The rewards of authors are given in the shape of official appointments and preferments, and of honors and honorariums bestowed directly by the state. It seems probable that in modern as in ancient times the writers of China could look for no direct returns from the circulation of their productions. It is nevertheless the case that from the time of Confucius to the present day, that is for a period of two thousand four hundred years, the direct influence of scholars, thinkers, and writers has been greater in China than in any other part of the world. The state as a whole and the individual citizen, from the Emperor down, have, as a rule, been ready to recognize and accept the authority and the guidance of literary ideals and of intellectual standards. The case would be paralleled if the French Academy had existed from the time of Charlemagne to the present day, if the counsellors and rulers of the state had always been appointed from the forty, and if the remaining officials of all grades had been selected by competitive examinations, instituted and supervised by the forty. The parallel would not be complete, however, unless the Academy of to-day were still basing its examinations on a codex of Charlemagne.

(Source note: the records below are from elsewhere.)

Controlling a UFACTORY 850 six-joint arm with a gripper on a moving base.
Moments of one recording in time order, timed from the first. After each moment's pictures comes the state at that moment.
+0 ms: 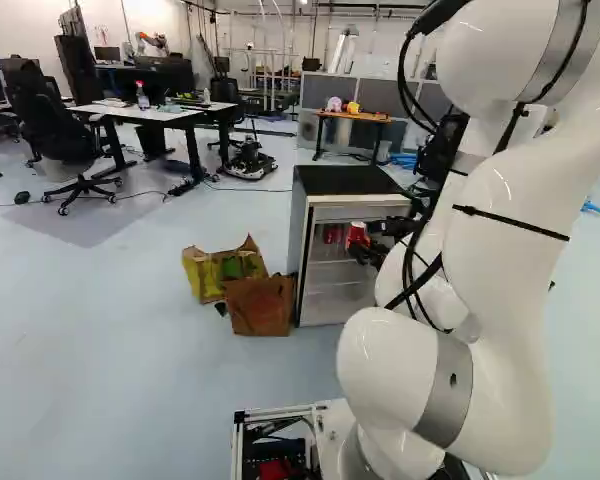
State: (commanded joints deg) arm -35.8 -21.0 -14.9 -40.0 77.2 0.0
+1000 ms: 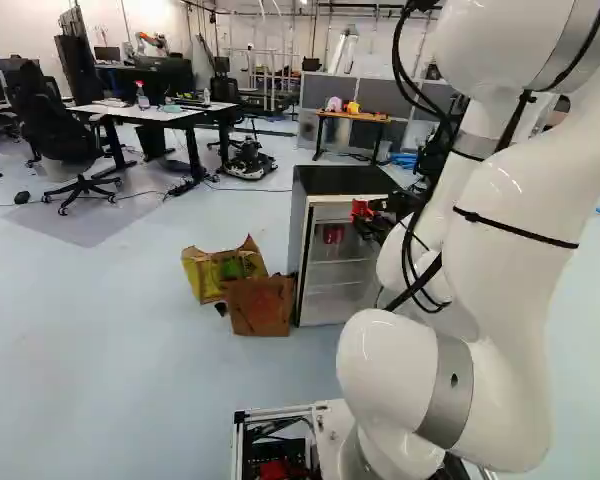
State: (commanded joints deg) arm -33.0 -16.0 -20.1 -38.1 77.2 0.0
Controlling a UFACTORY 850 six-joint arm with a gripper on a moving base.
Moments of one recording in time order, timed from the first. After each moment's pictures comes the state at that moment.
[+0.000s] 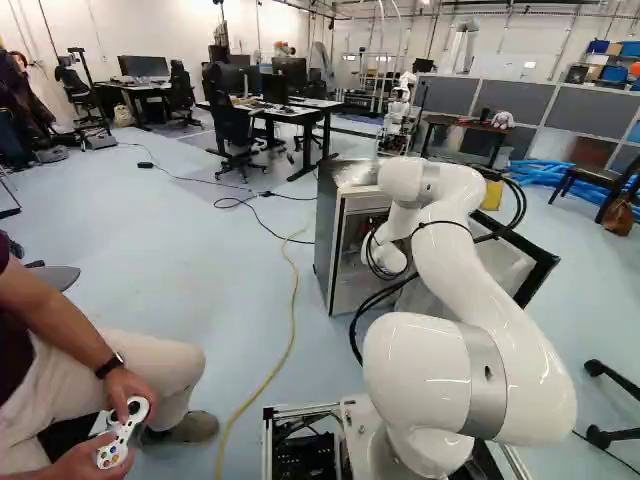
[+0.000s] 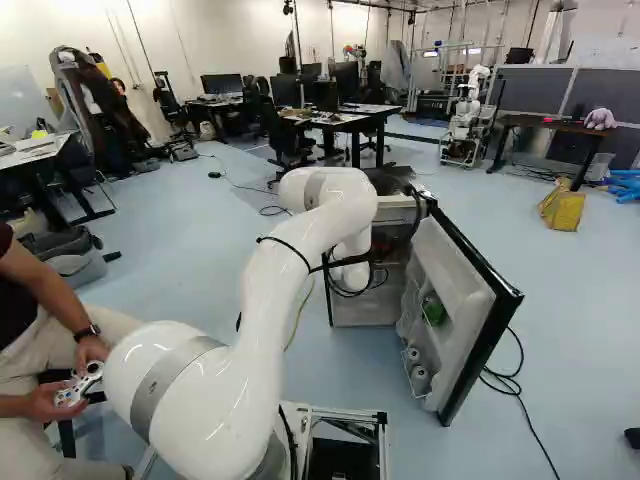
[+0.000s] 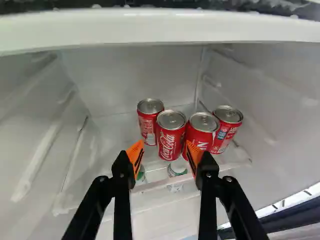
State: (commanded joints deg) arm -20.1 -76.1 -83.3 -11.3 61.7 0.0
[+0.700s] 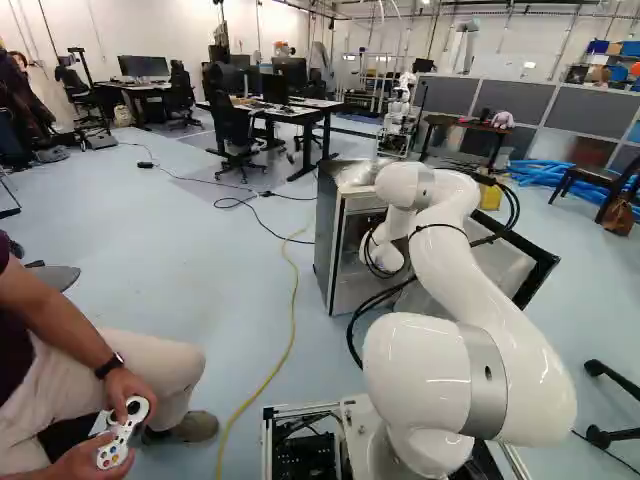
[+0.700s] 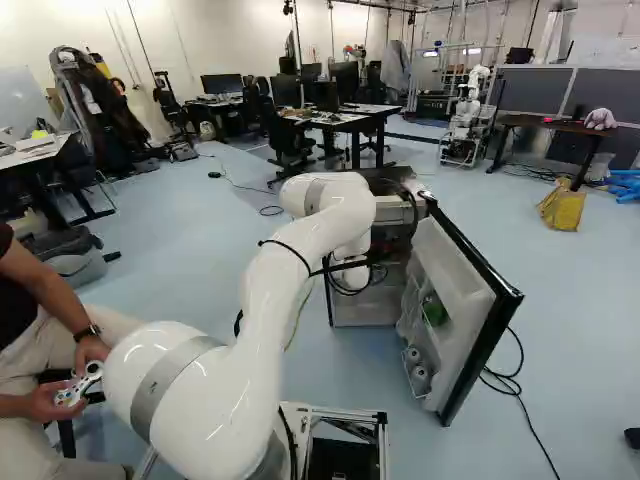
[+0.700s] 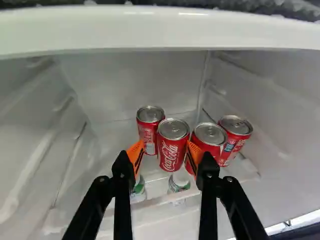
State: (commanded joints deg) arm -19.4 -79.2 -88.8 -11.3 61.7 0.0
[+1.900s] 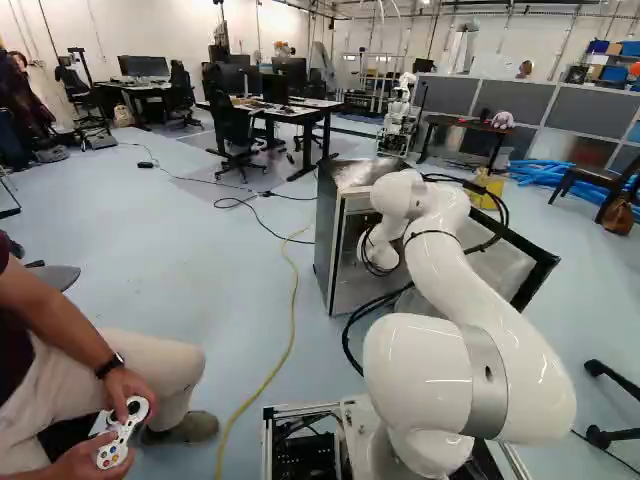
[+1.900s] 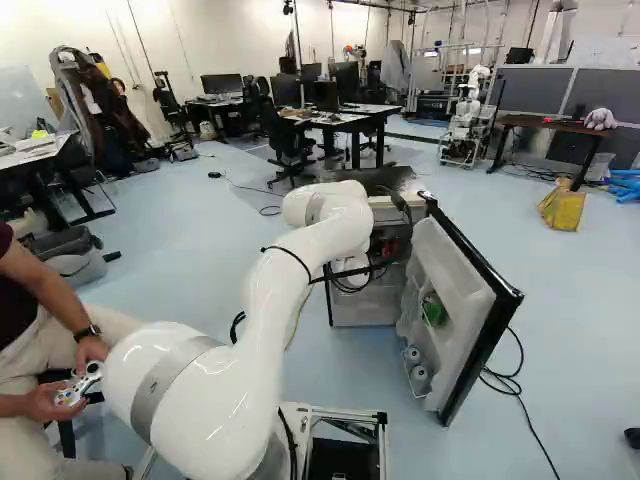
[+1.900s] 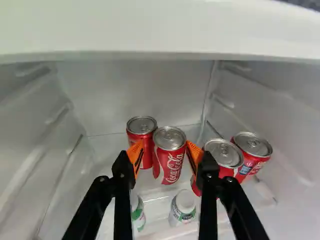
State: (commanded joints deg) arm -18.6 -84.6 -98.2 -11.3 61.7 0.0
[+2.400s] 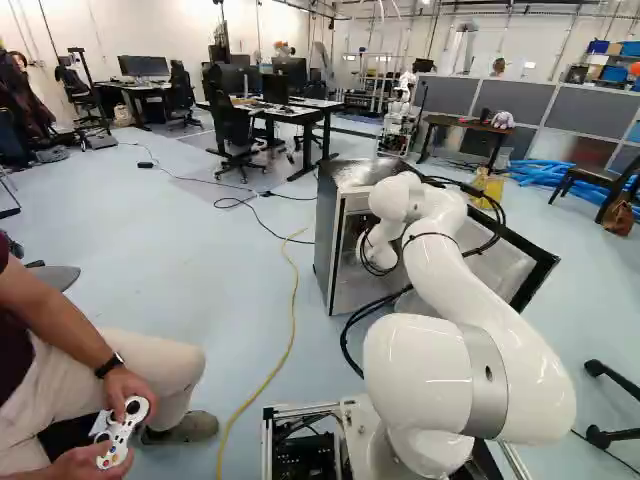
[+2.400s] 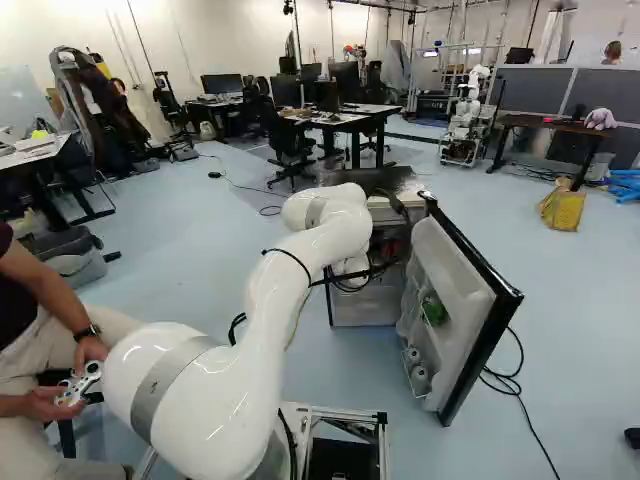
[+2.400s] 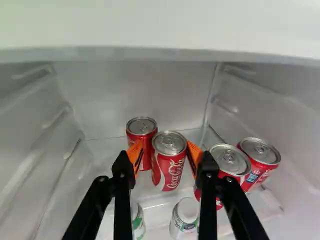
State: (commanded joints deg) arm -18.3 -86.1 -100.8 -11.3 61.7 0.0
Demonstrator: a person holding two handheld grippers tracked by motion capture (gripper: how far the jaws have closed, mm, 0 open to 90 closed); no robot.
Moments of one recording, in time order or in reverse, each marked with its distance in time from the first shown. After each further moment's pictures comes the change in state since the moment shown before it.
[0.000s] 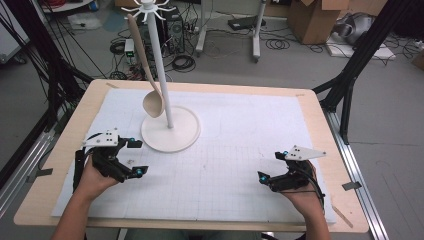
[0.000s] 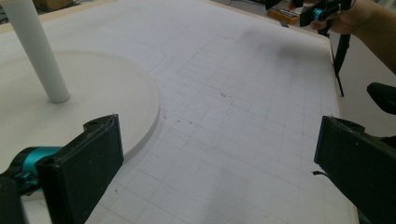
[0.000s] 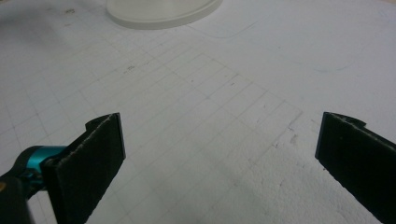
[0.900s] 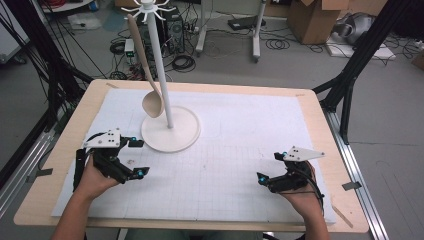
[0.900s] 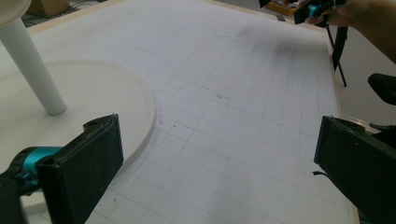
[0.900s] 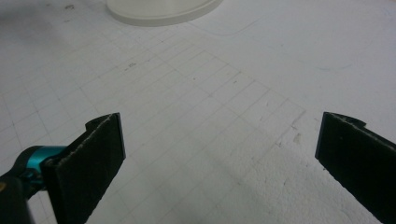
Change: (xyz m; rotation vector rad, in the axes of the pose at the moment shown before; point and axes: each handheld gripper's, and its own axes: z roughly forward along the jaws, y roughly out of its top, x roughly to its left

The imperial government of China and the Chinese community as a whole have for many centuries, apparently ever since the time of the book-burning Hwang-ti, rendered a larger measure of honor (and also of direct reward as far as this could be given by official station) to students and scholars, than has been given by any state in the history of the world. The literary ideal and the literary productions, the study of which has thus been honored, have, however, been in the main those of a thousand years or more back. The fact, says Legge, that the earlier literary period was so fruitful, and that the works produced in it have been held by later generations in so great honor, is one cause why original or creative literary productiveness has been discouraged, and why the later literary activities continue in so large proportion to take the shape of commentaries. It has also, he thinks, been an important influence in keeping the language in an inflexible and undeveloped condition. It was the language of the fathers, and it would be sacrilege to modify it.